**What you will do**
Restate the data below word for word, keeping each line intact.
──────── Supplied entries ────────
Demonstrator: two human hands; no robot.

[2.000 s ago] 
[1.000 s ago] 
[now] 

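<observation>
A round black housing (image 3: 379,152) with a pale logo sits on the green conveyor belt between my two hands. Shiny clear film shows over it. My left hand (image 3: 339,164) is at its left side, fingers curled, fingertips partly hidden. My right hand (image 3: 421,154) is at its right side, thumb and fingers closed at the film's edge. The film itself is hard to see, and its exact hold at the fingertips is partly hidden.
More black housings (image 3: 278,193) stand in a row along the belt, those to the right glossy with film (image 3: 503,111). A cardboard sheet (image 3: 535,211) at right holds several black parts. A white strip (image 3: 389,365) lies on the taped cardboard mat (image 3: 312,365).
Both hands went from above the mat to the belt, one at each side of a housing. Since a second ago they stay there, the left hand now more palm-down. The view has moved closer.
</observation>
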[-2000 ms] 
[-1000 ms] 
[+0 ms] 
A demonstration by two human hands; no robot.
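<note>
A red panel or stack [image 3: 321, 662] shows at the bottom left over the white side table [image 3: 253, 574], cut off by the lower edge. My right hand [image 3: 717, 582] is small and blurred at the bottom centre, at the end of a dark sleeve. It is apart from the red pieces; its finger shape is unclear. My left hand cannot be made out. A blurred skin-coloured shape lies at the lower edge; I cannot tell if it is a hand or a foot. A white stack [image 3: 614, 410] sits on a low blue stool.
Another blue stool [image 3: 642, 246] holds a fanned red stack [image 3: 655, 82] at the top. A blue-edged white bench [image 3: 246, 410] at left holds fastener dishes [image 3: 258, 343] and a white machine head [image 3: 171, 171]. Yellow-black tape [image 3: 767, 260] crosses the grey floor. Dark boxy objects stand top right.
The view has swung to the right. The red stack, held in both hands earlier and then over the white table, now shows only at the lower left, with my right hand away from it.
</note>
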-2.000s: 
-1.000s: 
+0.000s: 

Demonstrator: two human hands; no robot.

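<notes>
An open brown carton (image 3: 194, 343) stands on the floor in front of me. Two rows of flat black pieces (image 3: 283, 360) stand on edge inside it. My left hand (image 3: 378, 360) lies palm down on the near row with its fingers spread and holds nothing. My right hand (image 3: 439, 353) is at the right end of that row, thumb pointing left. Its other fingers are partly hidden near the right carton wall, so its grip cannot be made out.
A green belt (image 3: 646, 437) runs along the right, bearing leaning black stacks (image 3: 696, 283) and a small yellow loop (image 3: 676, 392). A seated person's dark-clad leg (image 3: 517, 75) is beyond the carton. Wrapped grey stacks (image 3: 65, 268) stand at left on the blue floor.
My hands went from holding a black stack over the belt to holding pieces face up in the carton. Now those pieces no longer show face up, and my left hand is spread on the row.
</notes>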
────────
**Response to this exercise**
Demonstrator: two human hands; no robot.

[2.000 s ago] 
[1.000 s ago] 
[now] 

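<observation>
A round black housing (image 3: 379,152) with a pale logo sits on the green conveyor belt between my two hands. Shiny clear film shows over it. My left hand (image 3: 339,164) is at its left side, fingers curled, fingertips partly hidden. My right hand (image 3: 421,154) is at its right side, thumb and fingers closed at the film's edge. The film itself is hard to see, and its exact hold at the fingertips is partly hidden.
More black housings (image 3: 278,193) stand in a row along the belt, those to the right glossy with film (image 3: 503,111). A cardboard sheet (image 3: 535,211) at right holds several black parts. A white strip (image 3: 389,365) lies on the taped cardboard mat (image 3: 312,365).
Both hands went from above the mat to the belt, one at each side of a housing. Since a second ago they stay there, the left hand now more palm-down. The view has moved closer.
</observation>
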[-2000 ms] 
[-1000 ms] 
[+0 ms] 
A demonstration by two human hands; no robot.
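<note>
A red panel or stack [image 3: 321, 662] shows at the bottom left over the white side table [image 3: 253, 574], cut off by the lower edge. My right hand [image 3: 717, 582] is small and blurred at the bottom centre, at the end of a dark sleeve. It is apart from the red pieces; its finger shape is unclear. My left hand cannot be made out. A blurred skin-coloured shape lies at the lower edge; I cannot tell if it is a hand or a foot. A white stack [image 3: 614, 410] sits on a low blue stool.
Another blue stool [image 3: 642, 246] holds a fanned red stack [image 3: 655, 82] at the top. A blue-edged white bench [image 3: 246, 410] at left holds fastener dishes [image 3: 258, 343] and a white machine head [image 3: 171, 171]. Yellow-black tape [image 3: 767, 260] crosses the grey floor. Dark boxy objects stand top right.
The view has swung to the right. The red stack, held in both hands earlier and then over the white table, now shows only at the lower left, with my right hand away from it.
</note>
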-2.000s: 
-1.000s: 
+0.000s: 

Demonstrator: two human hands; no robot.

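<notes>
An open brown carton (image 3: 194, 343) stands on the floor in front of me. Two rows of flat black pieces (image 3: 283, 360) stand on edge inside it. My left hand (image 3: 378, 360) lies palm down on the near row with its fingers spread and holds nothing. My right hand (image 3: 439, 353) is at the right end of that row, thumb pointing left. Its other fingers are partly hidden near the right carton wall, so its grip cannot be made out.
A green belt (image 3: 646, 437) runs along the right, bearing leaning black stacks (image 3: 696, 283) and a small yellow loop (image 3: 676, 392). A seated person's dark-clad leg (image 3: 517, 75) is beyond the carton. Wrapped grey stacks (image 3: 65, 268) stand at left on the blue floor.
My hands went from holding a black stack over the belt to holding pieces face up in the carton. Now those pieces no longer show face up, and my left hand is spread on the row.
</notes>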

Nothing further is required of the output.